São raros flash-backs apenas para acentuar o amor/a dor da personagem: “Estevão tinha-a visto pela
primeira vez, seis meses antes, e desde logo sentiu-se preso por ela (...)” (p. 30)
ESPAÇO
A estória está ambientada no Rio de Janeiro, como quase em todos os romances de Machado, mais
especificamente no bairro do Botafogo, onde Luís Alves e a baronesa são convenientemente vizinhos de
chácaras ou sítios. Os lugares, assim como as paisagens, são pouco descritas, exceto no capítulo II (Um
Roupão) e no III (Ao Pé da Cerca), quando Estevão se depara com Guiomar em um ambiente bucólico (a
chácara da baronesa) e faz sentido com o ambiente interno, romantizado, que o primeiro vive.
CONSIDERAÇÕES FINAIS
A Mão e a Luva, considerado um livro menor de Machado de Assis, por não ter rompido com o
convencionalismo romântico faz com que o(a) leitor(a) sinta empatia com Luís Alves, não considerando-o
um vilão, assim como a Estevão, representativo do amor visceral, romântico, à moda de Werther (referência
dentro do livro de Machado), que caracterizava a época. É o que parece concordar o crítico Helio de Seixas
Guimarães:
“(...) é pelos olhos do personagem (Estevão) que o leitor assiste à vitória de Guiomar e Luís Alves, assim
como é o seu sofrimento que apela à simpatia do leitor, ainda que se dê em registro cômico. A comicidade
associada ao personagem tem um objetivo: despertar a identificação do leitor com Estevão para corrigir,
pelo riso, as ideias que o leitor eventualmente compartilhe com o personagem, caracterizado por Machado
como quintessência do romantismo” (grifo nosso, p. 143)
Da mesma forma, o livro supracitado de Machado foi composto para agradar a críticos e a leitores
que não viram o anterior, Ressurreição, com bons olhos:
“As referências, embora negativas e associadas a uma visão de mundo e a um gosto manifestadamente
retrógrados, são apresentadas de modo bastante simpático, fazendo de Estevão o principal foco de
identificação do leitor e quem sabe da própria crítica que, diante de Ressurreição, cobrara de Machado um
romance mais ortodoxo” (idem, p. 143-144)
Podemos ver que, mesmo atrelado ainda aos traços estilísticos da sua época, com José de Alencar,
Manuel Antonio de Almeida, Joaquim Manuel de Almeida, entre outros, Machado se destacava com um
estro particular, diferente dos demais. Isso se dava por não atribuir aos personagens características
marcadamente tropicais (MIGUEL-PEREIRA, p. 62-3), ou seja, ele os universalizava, tanto que em pleno
século XXI continua sendo clássico e atual.

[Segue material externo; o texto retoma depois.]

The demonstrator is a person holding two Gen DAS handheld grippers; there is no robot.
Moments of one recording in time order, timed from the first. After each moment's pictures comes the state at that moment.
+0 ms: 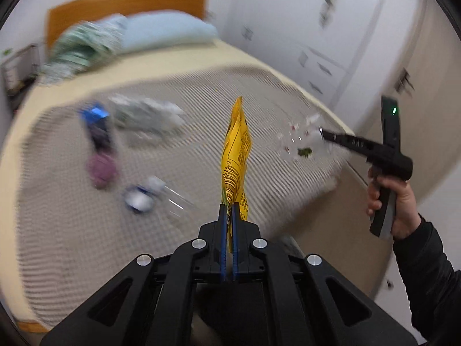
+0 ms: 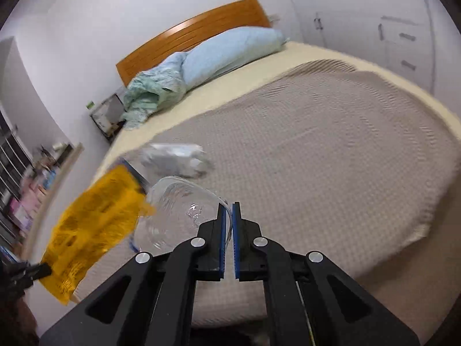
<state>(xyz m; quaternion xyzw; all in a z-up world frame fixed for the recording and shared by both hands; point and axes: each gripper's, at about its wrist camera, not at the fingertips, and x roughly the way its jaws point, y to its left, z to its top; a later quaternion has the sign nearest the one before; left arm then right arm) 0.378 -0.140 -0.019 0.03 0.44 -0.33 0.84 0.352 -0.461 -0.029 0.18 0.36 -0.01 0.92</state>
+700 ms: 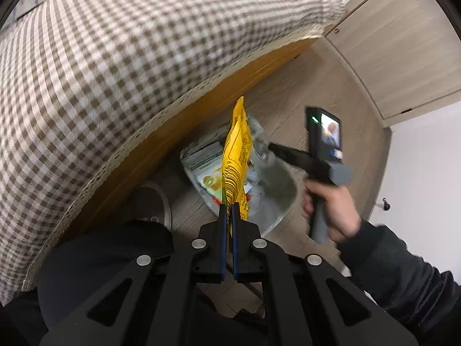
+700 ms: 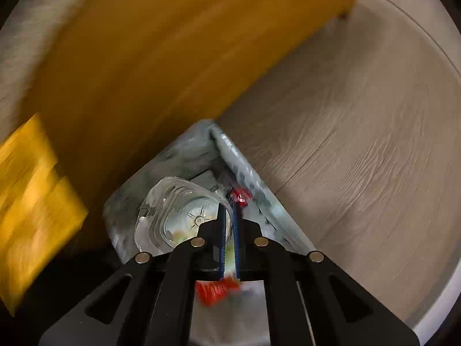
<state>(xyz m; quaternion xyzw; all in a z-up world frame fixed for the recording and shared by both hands) 0.323 -0.316 -0.267 0.14 0.64 -0.36 0.66 0.223 -0.565 -0.436 0.31 0.57 -0.23 0.73</state>
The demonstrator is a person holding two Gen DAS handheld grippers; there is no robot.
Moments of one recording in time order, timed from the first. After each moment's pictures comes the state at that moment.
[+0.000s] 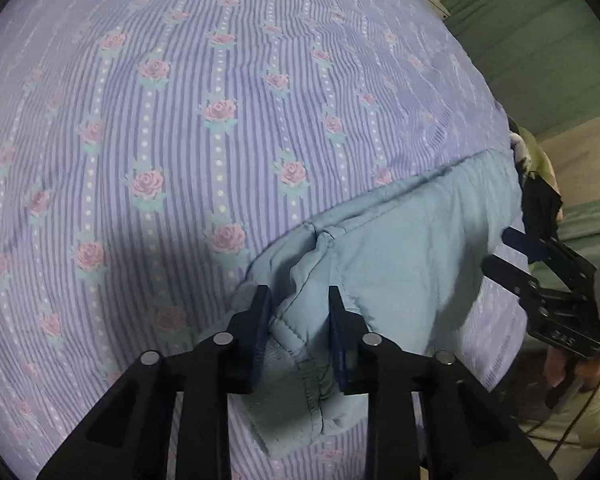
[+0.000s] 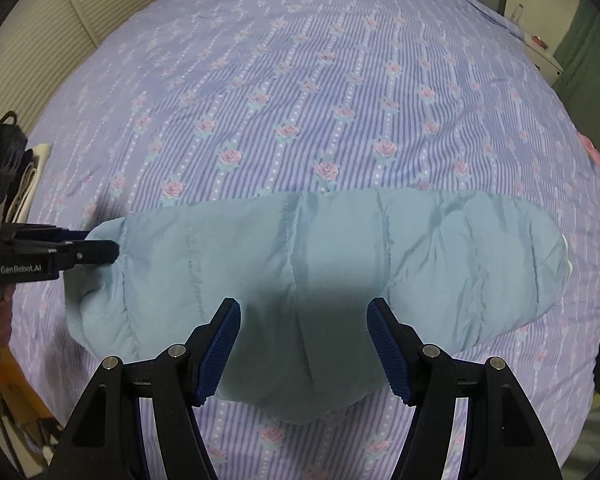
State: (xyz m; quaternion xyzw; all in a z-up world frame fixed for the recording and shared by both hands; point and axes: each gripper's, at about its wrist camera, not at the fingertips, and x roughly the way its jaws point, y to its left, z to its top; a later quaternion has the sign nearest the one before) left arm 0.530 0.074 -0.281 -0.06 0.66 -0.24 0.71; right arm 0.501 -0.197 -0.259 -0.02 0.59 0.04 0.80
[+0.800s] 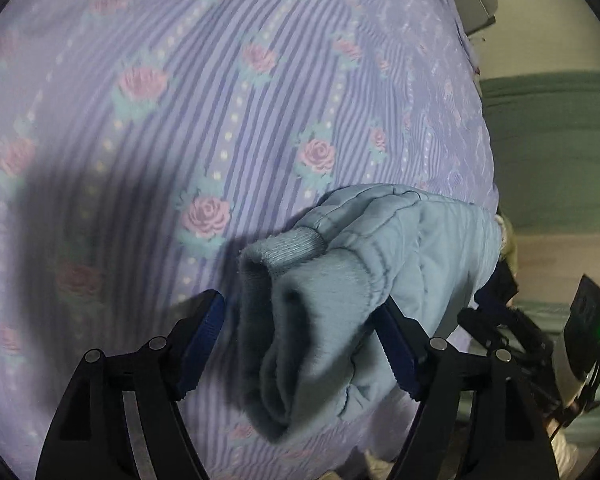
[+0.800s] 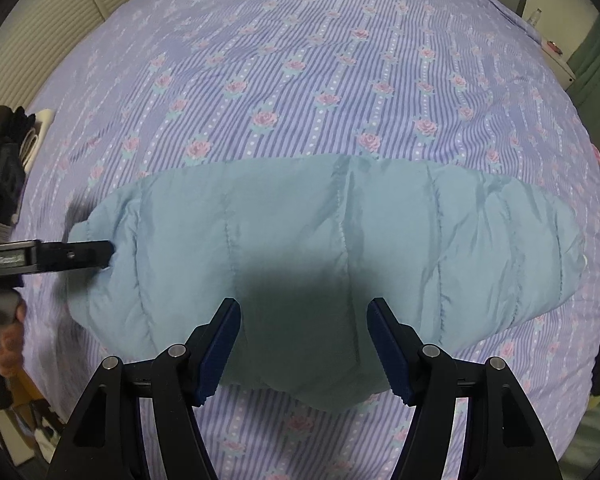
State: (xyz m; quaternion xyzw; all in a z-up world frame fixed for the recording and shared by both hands) left arm 0.500 0.131 -0.349 -0.28 0.67 -0.19 0.66; right arm 0.489 -0.162 -0.277 -0.05 0.62 0.05 0.78
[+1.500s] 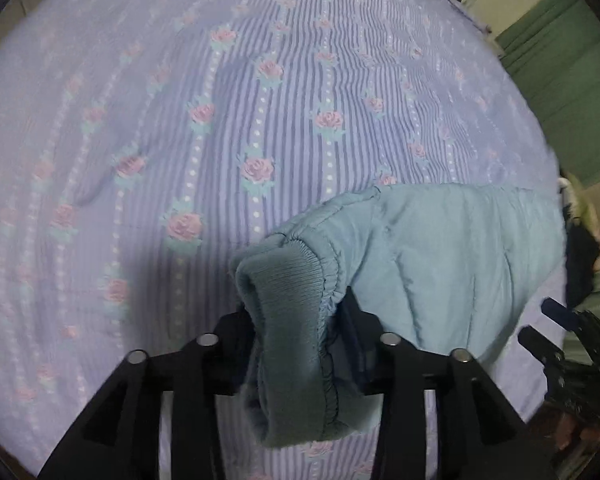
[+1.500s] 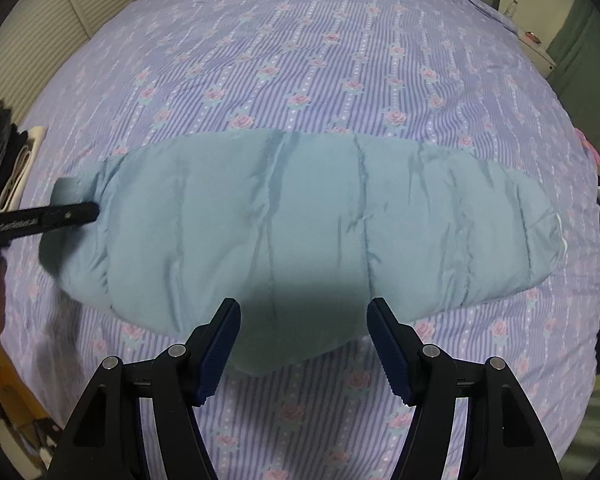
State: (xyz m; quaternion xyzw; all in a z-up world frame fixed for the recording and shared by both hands) left arm 0.524 0.099 -0.283 -0.05 0.63 -0.11 0.77; right arm 0.463 -0.177 -0.270 -0.03 0.60 0.03 0.80
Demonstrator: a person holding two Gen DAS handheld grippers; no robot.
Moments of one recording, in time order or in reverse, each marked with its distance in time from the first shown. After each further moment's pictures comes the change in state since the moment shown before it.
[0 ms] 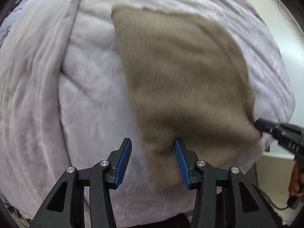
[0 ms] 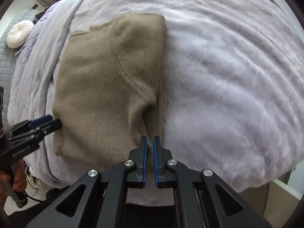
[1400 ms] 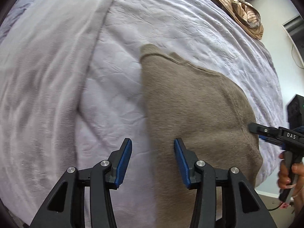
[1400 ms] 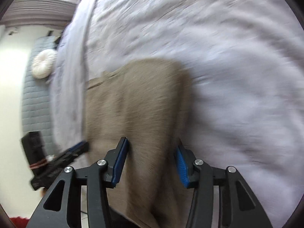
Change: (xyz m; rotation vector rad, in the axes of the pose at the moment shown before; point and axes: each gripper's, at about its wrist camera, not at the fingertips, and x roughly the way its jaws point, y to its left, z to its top) left arm -0.022 0.046 0.082 -0.220 -0.134 -0.051; right arm 0.035 -0.006 0.145 0.123 0.043 0.359
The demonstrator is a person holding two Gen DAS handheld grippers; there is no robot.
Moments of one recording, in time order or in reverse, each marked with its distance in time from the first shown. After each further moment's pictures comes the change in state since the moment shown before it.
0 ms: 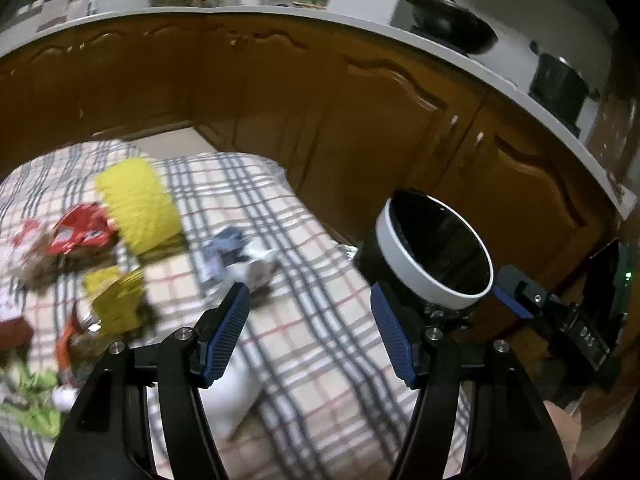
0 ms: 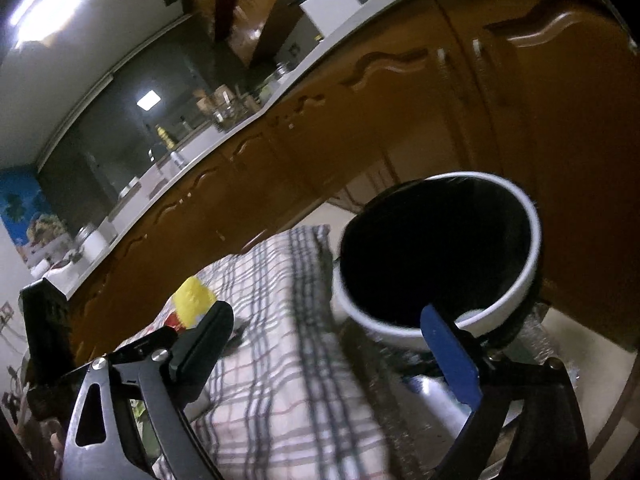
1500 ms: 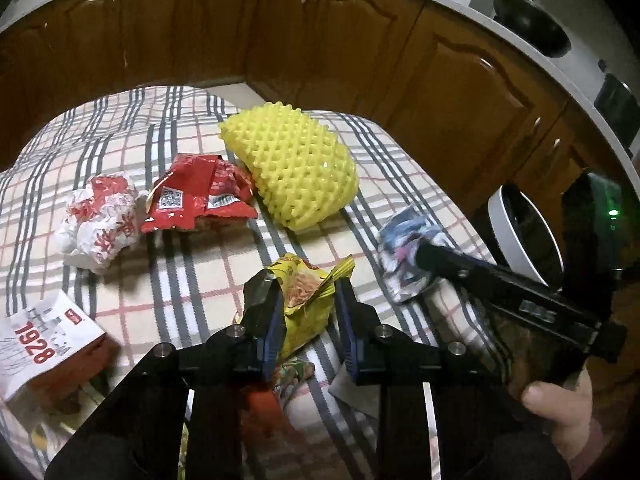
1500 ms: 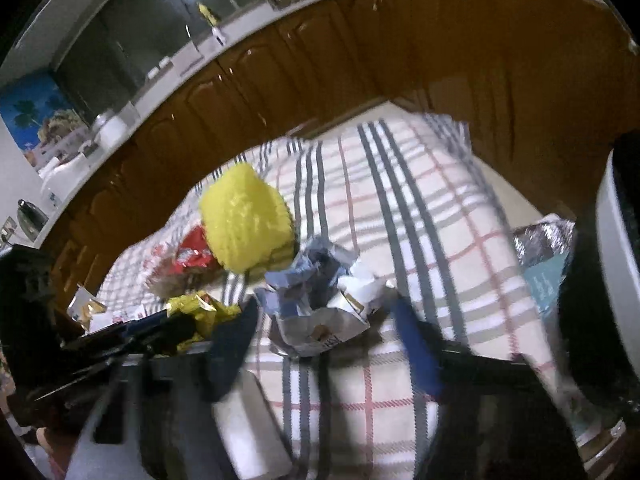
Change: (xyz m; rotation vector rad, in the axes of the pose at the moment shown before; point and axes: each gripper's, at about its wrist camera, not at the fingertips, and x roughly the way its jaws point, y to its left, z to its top) left arm 0.022 0.126 0.007 -0.084 0.141 0.109; right arm 0.174 0.117 -0.034 -0.174 0.399 0.087
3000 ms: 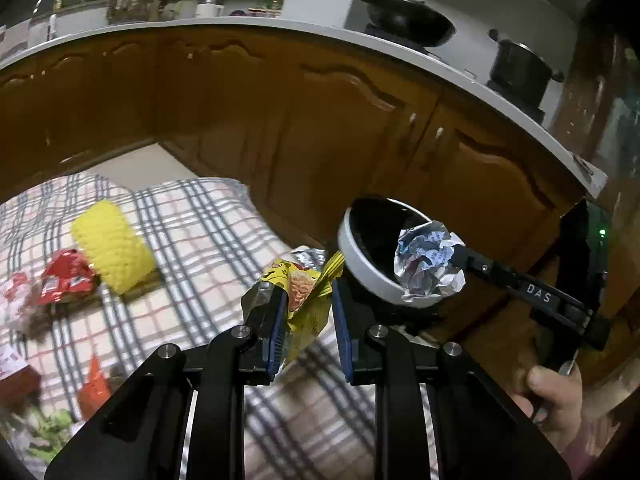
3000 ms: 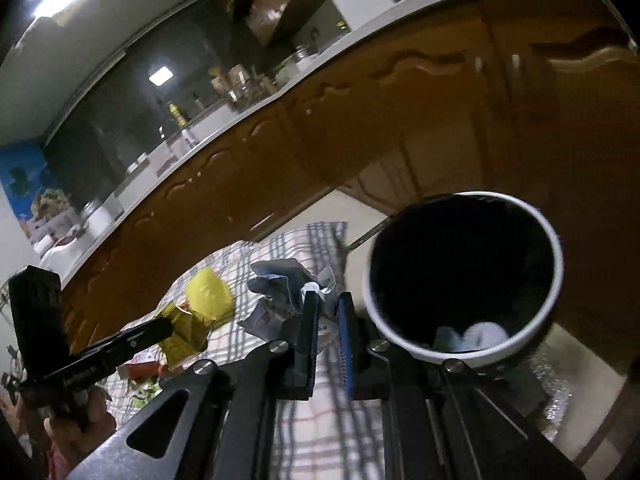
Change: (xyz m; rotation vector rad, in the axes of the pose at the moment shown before) left arm -0.050 -0.150 0.004 0.219 -0.130 -0.214; right arm -0.192 -0.085 -0.030 0.123 -0.360 -0.113
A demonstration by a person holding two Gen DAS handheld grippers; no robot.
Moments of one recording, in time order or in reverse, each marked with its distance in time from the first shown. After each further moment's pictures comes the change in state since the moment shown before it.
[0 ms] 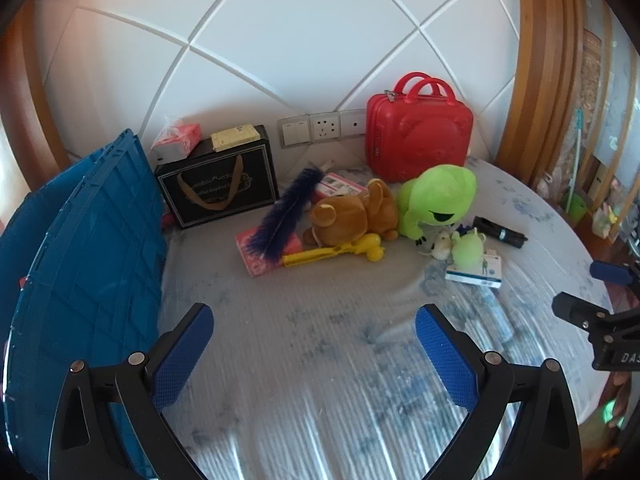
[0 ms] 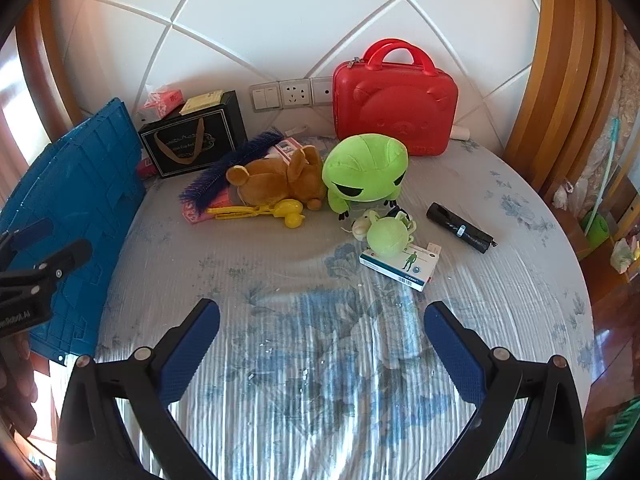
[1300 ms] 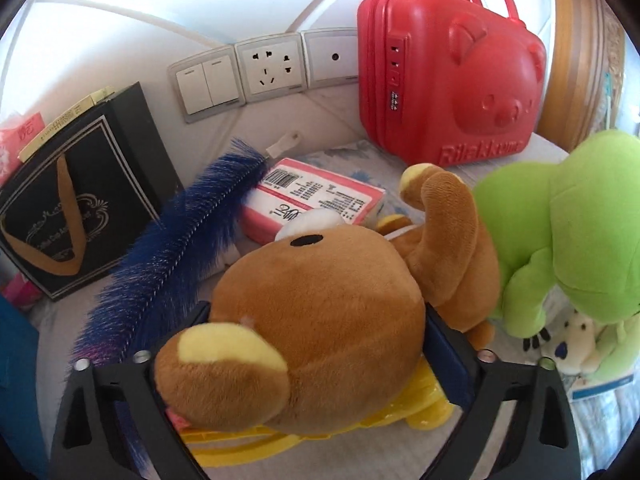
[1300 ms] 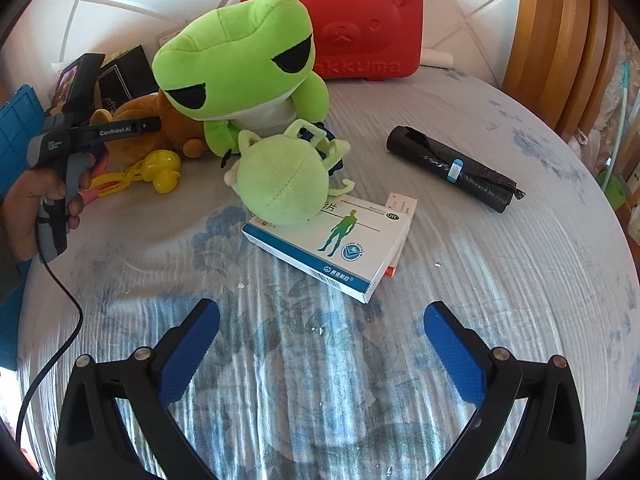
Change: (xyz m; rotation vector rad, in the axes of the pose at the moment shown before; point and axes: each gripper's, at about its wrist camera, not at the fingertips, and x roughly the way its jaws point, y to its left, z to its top) left arm 0.354 -0.050 0.084 0.091 0.038 -0.071; right arm 0.194 -0.123 -0.031 0.072 0.075 -0.026
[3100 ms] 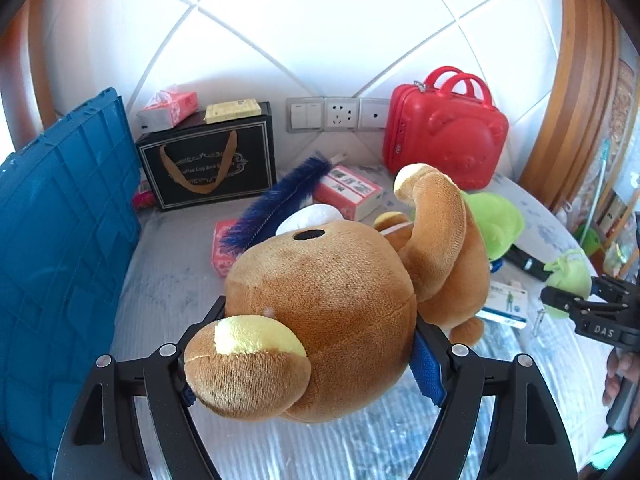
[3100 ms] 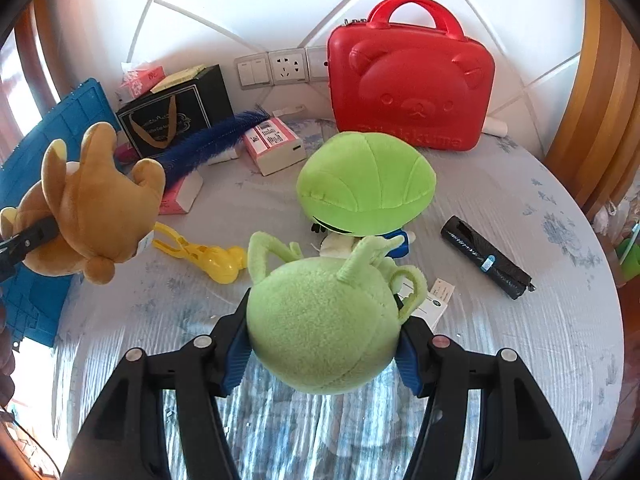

Em relação à novela A Mão e a Luva, podemos ver que os personagens principais (Guiomar, Estêvão
e Luís Alves) são cidadãos urbanos, de classe média (Estêvão) e classe alta (Luís Alves) e Guiomar, de
origem simples, mas criada pela madrinha baronesa, bacharéis (os homens) e vivem um romance que tanto
poderia se passar no Brasil como no Canadá ou na Inglaterra.
Ao mesmo tempo, Machado não pintou os personagens acima sendo marcadamente protagonistas e
antagonistas, bons e maus, mocinhos e bandidos (Idem, p. 62-3). Guiomar quer um marido forte
emocionalmente, viril e sensível, para isso nega o amor de dois dos seus pretendentes que não atendiam a
esse apelo e opta por Luís Alves; Estêvão é o romântico da vez, adorna-o um amor juvenil por Guiomar,
uma paixão forte, irresistível e da mesma forma de caráter fraco, covarde; e Luís Alves, valoroso, bom
caráter, honesto e também frio, ambicioso, interesseiro e que não respeitou a dor do amigo, vindo a se casar
com Guiomar.
Vê-se, portanto, que as personagens de A Mão e a Luva, assim como de Ressurreição, Helena e Iaiá
Garcia, não são marcadamente heróis, totalmente bons, nem maus. São pessoas que mais se aproximam da
realidade, da gente que povoa o planeta, ao contrário das tendências romantizadas que desejavam o bem
supremo (inocente) contra o mal (vilania, amor não correspondido, etc).
Tais características distinguem Machado de Assis dos escritores românticos tradicionais e também
lançam, ainda que incipientes, os germens que farão ele se tornar um dos maiores escritores brasileiros de
todos os tempos.
O rompimento de Machado, no entanto, com as correntes literárias românticas e o que era
considerado “normal” literariamente na sua época só vai se tornar efetivo com a publicação de Memórias
Póstumas de Brás Cubas, em 1881. Mas aí já é uma outra história.